Activity –
Each line that contains "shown" needs to be copied from the listing.

Extracted material –
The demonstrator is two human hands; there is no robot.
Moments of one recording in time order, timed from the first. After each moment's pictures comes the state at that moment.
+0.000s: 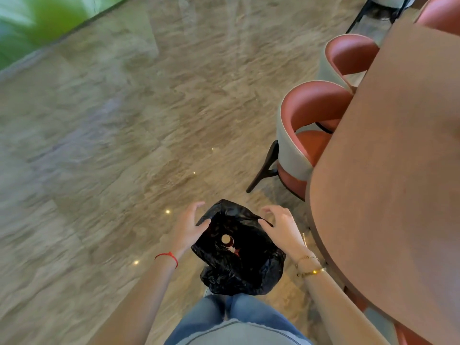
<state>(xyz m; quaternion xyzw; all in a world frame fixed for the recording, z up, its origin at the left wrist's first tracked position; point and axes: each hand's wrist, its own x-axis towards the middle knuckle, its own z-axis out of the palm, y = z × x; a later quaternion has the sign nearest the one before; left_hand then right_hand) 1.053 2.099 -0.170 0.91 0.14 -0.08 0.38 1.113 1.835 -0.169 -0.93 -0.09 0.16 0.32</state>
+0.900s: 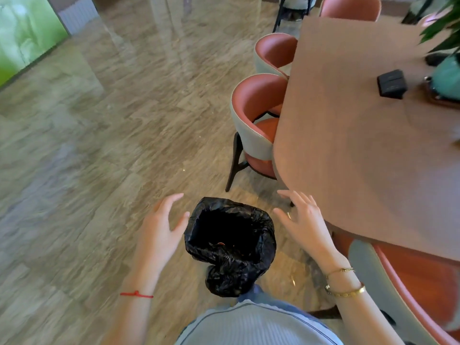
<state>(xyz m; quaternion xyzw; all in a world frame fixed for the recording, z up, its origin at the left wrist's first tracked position) 0.965 2.106 -0.070 0.96 0.00 0.04 0.29 0.965 1.791 -0.079 -0.94 0.01 -0.04 0.33</state>
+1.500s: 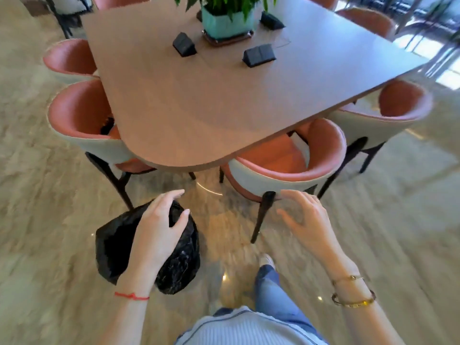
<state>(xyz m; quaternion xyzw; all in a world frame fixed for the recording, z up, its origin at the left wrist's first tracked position) 0.840 1.933 -0.051 0.87 -0.38 -0.09 0.31 0.610 1.720 -0.063 -0.87 0.36 -0.18 0.29</state>
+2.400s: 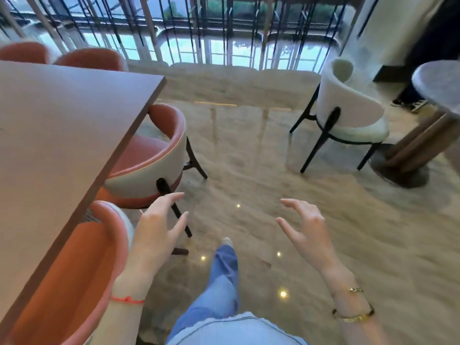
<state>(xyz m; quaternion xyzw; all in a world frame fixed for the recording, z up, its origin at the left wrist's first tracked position) 0.474 1.370 -0.037 0.60 -0.72 -0.22 0.27 0.174 1.426 -0.059 -0.61 0.71 -0.30 0.18</state>
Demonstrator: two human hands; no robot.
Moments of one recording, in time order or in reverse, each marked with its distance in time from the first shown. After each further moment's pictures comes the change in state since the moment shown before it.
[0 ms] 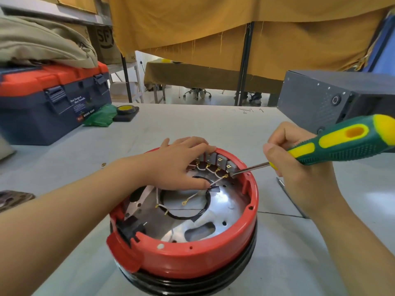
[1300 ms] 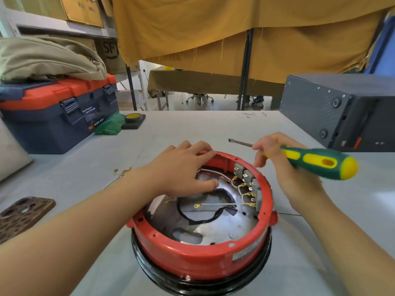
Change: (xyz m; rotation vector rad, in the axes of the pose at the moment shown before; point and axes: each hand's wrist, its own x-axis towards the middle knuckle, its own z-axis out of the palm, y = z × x) left_hand -0.009 0.005 0.002 0.256 0.124 -0.006; right_hand 0.001 0.014 0.013 0.111 0.036 0.156
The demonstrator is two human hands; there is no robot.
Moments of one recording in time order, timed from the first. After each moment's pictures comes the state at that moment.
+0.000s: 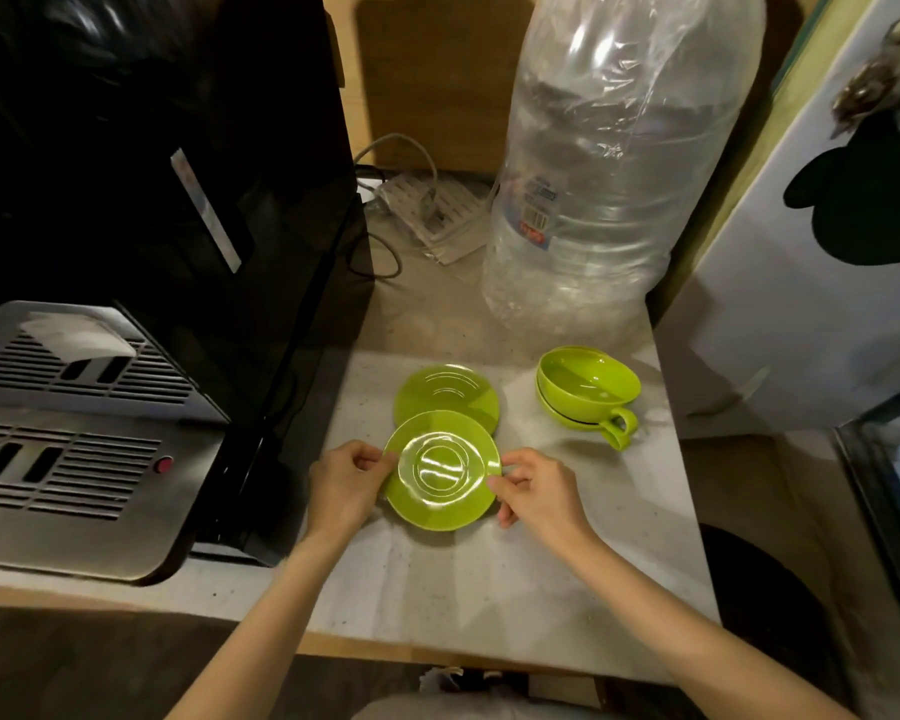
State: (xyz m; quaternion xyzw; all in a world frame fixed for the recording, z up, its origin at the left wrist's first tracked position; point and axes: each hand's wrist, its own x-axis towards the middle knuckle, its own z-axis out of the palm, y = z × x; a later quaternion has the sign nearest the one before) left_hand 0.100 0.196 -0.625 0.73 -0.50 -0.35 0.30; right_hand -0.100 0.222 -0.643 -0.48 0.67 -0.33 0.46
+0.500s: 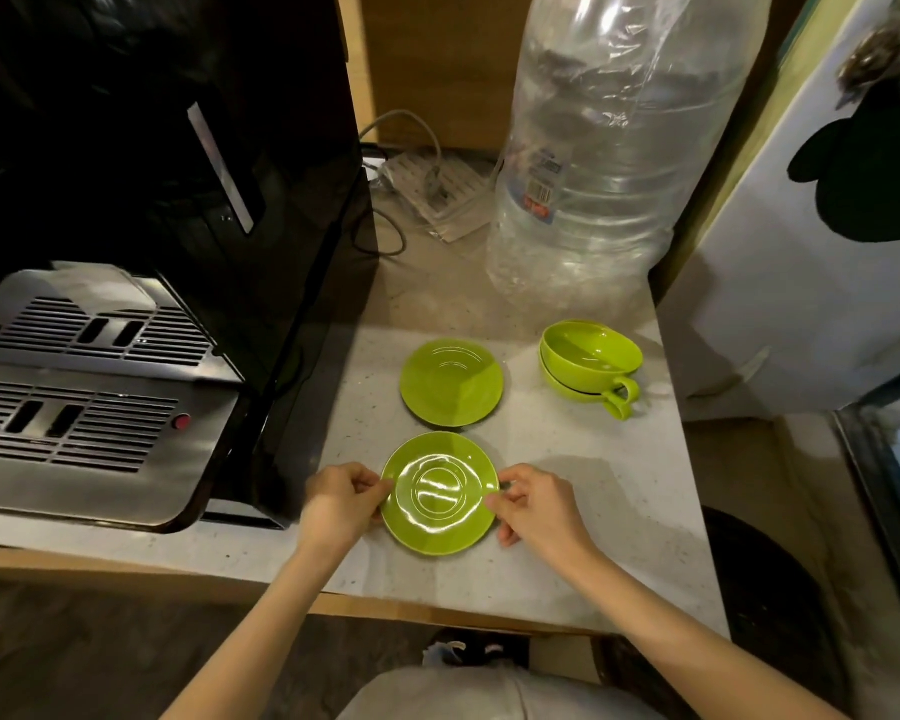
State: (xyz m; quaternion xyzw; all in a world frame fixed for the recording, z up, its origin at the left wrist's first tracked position) left_hand 0.120 0.242 -0.640 0.72 -0.54 -0.39 0.22; right_hand -0.091 0.264 -0.655 -0.50 0.67 -0.29 0.47
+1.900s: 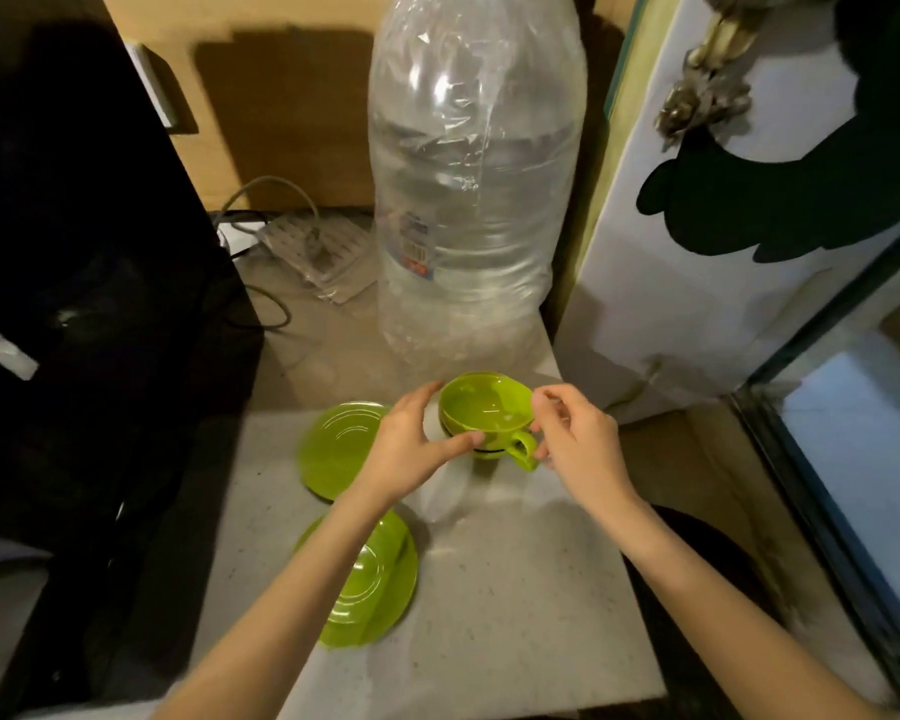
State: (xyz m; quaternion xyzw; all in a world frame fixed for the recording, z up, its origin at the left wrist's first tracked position) left_hand -0.036 0.137 -0.586 0.51 -0.74 -0.37 0.24; right_hand -0.206 0.203 -0.579 -0.47 0.73 -0.43 0.25
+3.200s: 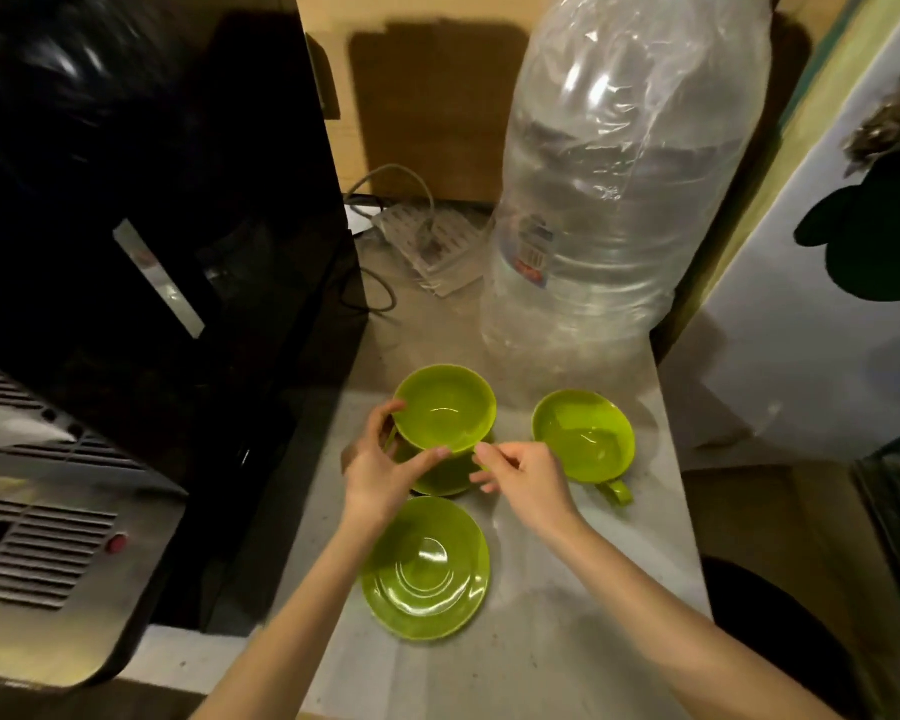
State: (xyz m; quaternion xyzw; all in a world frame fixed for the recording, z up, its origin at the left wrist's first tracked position) left_hand 0.053 0.146 -0.611 0.60 -0.52 -0.42 0.44; right_hand -0.105 0.160 -0.617 -0.50 0.64 -0.36 0.46
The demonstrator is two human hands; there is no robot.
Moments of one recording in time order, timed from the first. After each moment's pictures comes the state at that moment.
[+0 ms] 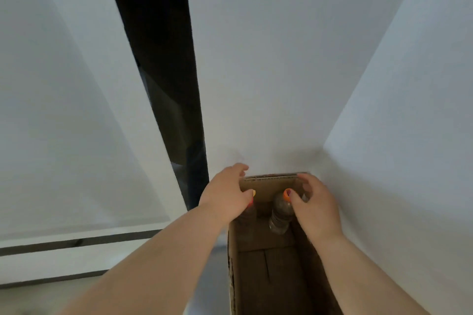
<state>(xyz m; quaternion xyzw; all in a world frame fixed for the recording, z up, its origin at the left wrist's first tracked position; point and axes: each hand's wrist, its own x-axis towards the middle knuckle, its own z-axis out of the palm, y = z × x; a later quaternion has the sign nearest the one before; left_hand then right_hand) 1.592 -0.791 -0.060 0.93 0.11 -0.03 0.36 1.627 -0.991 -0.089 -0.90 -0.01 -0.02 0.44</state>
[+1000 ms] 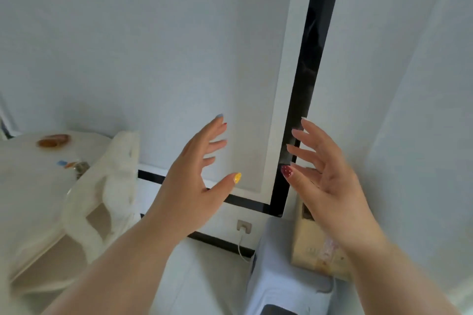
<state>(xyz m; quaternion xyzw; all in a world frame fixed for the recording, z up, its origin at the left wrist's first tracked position) 1.007 -0.831 0.162 0.84 0.08 0.39 0.37 1.147 -1.011 0.176 -0.65 -0.46 0.00 0.60</state>
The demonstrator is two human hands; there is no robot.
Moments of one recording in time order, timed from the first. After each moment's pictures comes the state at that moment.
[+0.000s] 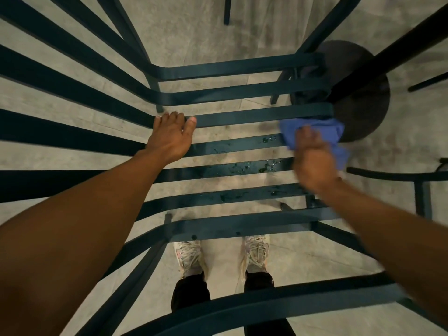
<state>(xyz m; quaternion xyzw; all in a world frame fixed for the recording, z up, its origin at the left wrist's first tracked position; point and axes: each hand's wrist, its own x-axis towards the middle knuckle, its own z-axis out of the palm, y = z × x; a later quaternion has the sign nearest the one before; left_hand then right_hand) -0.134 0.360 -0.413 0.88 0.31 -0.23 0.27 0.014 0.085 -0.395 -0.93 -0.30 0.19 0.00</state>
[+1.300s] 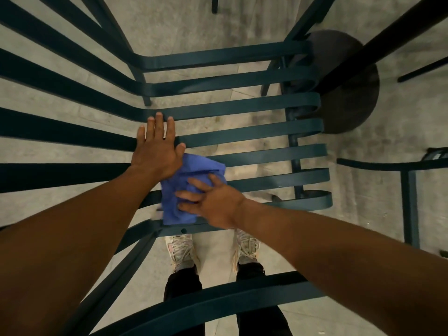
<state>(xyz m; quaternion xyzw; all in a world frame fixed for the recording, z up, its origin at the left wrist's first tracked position) -0.166 0.330 -0.438 0.92 0.27 -0.25 0.12 -0.124 0.142 -0.429 -0.62 -0.73 0.26 -0.12</state>
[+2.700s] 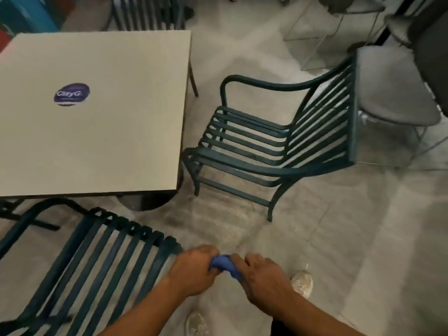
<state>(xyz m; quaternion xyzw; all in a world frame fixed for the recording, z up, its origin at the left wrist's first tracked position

Answer to the problem –
Moments of one recording, in time order or in reverse, each marked with its distance in time from the first shown. After each further moment's pictures comes the change in state since the moment shown before it.
Change: (xyz m; rotation vector rad, in the axes of the pose at the moment shown before; point and axes: each hand's wrist, its own x-axis towards the middle knuckle, its own z-axis out of the palm, y = z × x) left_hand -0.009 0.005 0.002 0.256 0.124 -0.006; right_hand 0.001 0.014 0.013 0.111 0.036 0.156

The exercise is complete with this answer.